9. Are the overall patterns of codon usage broadly conserved, or do the heatmaps reveal species-specific signatures?

The heatmaps show that codon usage is not completely conserved. There are some broad similarities, such as the fact that both organisms have biased usage and do not treat synonymous codons equally. However, the exact positions of the most enriched and most depleted codons are different for many amino acids. This creates a kind of “signature” pattern for each species, so I would say the heatmaps clearly reveal species-specific codon usage.

10. If there are differences, could they reflect evolutionary divergence?

I think the differences we see are very likely a result of evolutionary divergence. Humans and yeast are distantly related and have been evolving separately for a very long time, under different ecological and physiological conditions. Over time, natural selection and mutation would shape codon usage to fit each species’ own tRNA pools, growth rates, and gene expression needs, which would naturally lead to the distinct patterns that show up in the RSCU analysis.

11. Biologically speaking, what could be the cause of the observed differences? Translation efficiency? tRNA availability and usage?
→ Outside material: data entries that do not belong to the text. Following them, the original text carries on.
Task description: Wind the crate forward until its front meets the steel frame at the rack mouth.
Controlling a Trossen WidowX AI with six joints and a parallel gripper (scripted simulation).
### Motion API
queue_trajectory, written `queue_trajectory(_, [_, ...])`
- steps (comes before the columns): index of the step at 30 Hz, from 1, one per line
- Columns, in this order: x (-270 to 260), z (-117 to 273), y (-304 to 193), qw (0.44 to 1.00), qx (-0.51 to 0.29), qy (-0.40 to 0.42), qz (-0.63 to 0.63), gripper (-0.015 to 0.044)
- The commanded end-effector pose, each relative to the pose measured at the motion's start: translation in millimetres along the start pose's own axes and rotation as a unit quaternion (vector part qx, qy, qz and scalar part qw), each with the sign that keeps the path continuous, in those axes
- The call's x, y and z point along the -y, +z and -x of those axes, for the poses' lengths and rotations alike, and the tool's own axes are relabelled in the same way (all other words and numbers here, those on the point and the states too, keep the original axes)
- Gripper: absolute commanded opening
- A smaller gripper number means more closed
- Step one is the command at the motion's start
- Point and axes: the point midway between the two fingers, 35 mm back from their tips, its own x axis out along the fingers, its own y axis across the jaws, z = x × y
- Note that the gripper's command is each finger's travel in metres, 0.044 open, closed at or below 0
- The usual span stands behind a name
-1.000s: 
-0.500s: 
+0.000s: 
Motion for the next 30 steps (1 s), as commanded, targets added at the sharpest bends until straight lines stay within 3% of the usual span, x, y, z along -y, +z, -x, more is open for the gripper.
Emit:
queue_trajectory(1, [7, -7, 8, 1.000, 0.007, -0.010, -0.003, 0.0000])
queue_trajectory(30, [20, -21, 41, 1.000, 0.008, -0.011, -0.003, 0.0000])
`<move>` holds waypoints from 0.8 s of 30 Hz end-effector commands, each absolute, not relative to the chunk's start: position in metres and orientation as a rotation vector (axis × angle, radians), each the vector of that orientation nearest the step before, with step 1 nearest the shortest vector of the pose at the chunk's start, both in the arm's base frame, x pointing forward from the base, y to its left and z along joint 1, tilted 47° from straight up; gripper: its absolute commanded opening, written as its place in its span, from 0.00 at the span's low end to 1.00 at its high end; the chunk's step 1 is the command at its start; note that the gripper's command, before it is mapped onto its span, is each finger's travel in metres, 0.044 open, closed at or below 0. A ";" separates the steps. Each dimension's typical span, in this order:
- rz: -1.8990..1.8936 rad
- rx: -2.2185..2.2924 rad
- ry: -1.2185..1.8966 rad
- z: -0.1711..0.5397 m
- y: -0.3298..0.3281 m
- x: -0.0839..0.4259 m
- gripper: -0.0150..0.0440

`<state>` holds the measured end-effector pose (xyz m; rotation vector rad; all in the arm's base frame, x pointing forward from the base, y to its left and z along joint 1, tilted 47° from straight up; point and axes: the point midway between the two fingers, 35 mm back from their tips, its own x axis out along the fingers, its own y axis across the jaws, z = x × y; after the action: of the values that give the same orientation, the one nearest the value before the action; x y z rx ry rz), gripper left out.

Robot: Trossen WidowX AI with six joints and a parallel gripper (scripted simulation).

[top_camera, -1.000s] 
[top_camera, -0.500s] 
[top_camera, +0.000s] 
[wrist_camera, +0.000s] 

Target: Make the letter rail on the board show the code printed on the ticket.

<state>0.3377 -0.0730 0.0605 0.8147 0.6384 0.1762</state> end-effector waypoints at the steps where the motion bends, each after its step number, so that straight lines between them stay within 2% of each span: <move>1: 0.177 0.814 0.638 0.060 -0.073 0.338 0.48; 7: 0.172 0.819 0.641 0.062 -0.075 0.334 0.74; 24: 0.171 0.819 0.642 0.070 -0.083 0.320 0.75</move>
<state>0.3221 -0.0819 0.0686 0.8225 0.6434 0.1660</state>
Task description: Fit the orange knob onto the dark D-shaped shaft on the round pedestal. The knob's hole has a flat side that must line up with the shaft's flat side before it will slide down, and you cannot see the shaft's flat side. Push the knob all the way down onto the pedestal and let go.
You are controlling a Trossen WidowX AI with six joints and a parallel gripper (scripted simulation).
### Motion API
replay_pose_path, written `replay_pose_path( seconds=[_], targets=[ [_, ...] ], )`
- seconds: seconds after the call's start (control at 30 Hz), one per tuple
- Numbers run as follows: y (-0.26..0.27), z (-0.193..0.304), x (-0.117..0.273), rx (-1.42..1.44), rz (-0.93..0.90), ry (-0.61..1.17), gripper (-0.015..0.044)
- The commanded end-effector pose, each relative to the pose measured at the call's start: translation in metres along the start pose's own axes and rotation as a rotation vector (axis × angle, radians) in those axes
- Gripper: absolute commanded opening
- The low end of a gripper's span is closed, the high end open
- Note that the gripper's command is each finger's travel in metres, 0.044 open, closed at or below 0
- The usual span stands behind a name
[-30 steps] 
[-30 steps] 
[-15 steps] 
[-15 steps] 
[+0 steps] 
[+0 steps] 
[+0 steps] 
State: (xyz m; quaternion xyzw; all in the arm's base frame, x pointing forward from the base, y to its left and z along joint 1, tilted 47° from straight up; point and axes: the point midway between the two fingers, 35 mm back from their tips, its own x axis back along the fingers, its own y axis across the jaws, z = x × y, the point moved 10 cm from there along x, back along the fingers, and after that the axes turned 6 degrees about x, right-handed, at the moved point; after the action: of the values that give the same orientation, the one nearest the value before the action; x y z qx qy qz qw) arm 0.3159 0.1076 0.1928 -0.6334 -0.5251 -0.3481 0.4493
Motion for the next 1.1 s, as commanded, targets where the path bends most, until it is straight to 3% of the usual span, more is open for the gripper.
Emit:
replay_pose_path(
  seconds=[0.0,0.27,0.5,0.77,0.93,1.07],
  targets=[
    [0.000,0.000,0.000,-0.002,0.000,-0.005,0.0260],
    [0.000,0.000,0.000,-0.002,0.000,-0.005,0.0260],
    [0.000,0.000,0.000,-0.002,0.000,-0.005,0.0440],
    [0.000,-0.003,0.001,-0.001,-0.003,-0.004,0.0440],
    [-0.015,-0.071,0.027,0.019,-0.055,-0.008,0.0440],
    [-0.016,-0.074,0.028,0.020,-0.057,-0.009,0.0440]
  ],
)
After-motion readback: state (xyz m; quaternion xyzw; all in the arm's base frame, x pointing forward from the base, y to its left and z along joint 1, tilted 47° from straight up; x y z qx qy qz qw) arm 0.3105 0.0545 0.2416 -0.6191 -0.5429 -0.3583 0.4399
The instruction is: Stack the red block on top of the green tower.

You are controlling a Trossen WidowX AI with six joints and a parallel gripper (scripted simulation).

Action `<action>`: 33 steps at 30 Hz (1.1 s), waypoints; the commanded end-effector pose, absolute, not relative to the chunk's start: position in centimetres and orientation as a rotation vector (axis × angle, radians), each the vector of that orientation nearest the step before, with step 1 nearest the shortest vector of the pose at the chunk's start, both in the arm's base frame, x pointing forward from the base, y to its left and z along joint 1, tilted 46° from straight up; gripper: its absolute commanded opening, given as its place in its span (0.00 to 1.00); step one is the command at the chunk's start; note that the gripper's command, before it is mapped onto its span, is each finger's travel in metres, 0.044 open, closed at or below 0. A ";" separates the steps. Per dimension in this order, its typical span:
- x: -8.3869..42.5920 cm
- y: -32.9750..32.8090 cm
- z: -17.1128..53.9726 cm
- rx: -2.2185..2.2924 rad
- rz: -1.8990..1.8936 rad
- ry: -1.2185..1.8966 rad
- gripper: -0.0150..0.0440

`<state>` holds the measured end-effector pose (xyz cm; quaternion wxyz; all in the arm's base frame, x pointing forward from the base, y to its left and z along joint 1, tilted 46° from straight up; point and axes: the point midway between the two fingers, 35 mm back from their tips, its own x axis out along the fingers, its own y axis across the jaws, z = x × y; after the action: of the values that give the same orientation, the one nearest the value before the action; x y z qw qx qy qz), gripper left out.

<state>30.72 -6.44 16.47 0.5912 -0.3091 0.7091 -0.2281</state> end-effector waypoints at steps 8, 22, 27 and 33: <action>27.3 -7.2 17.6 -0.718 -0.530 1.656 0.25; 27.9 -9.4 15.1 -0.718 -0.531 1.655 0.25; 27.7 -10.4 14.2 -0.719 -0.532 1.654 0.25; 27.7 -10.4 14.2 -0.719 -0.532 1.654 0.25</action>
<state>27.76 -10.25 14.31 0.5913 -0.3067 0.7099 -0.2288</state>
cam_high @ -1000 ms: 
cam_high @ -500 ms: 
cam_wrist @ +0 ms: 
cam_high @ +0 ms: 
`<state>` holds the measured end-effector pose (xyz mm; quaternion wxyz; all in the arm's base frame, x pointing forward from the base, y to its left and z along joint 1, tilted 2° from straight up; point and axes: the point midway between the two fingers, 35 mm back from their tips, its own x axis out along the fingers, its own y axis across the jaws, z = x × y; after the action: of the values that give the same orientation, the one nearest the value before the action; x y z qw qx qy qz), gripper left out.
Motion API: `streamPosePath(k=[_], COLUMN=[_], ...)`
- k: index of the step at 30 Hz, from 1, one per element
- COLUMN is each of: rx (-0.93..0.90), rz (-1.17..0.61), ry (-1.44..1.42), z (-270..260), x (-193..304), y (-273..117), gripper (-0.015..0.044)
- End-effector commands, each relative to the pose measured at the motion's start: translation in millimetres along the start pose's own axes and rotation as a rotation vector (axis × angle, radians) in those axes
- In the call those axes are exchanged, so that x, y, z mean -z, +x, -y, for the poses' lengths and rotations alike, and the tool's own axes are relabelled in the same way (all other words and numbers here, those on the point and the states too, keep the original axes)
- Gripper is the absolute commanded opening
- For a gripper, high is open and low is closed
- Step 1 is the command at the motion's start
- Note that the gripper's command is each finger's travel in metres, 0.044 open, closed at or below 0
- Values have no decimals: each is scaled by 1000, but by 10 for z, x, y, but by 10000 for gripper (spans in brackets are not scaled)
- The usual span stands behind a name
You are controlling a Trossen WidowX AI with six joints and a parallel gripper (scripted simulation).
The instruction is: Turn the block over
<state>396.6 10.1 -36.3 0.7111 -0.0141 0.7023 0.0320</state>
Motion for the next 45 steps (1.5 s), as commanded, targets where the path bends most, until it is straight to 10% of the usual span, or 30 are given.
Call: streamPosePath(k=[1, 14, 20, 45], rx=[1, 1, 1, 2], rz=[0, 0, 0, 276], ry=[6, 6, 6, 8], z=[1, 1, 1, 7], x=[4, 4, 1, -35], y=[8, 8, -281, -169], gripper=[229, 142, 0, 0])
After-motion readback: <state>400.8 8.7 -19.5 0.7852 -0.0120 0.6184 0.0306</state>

The most reasonable explanation is a combination of translation efficiency and tRNA availability. If a species maintains a high number of tRNAs for a certain codon, that codon can be translated more quickly and accurately, so it becomes favored and its RSCU increases. Codons that match rare tRNAs tend to be slow or error prone and end up with very low RSCU values. On top of that, differences in genomic GC content, mutation bias, and expression levels of specific genes all contribute to the codon usage patterns we see.

12. You wish to express a human gene in your assigned organism. How does RSCU inform on codon optimization?

If I want to express a human gene efficiently in yeast, the RSCU analysis is extremely helpful. It tells me which codons yeast prefers for each amino acid. I can then redesign the human coding sequence by replacing rare human codons with synonymous codons that have high RSCU values in yeast, without changing the amino acid sequence of the protein. This codon optimization should make translation in yeast faster and more efficient, increase protein yield, and reduce the chance that the expression will be limited by tRNA availability.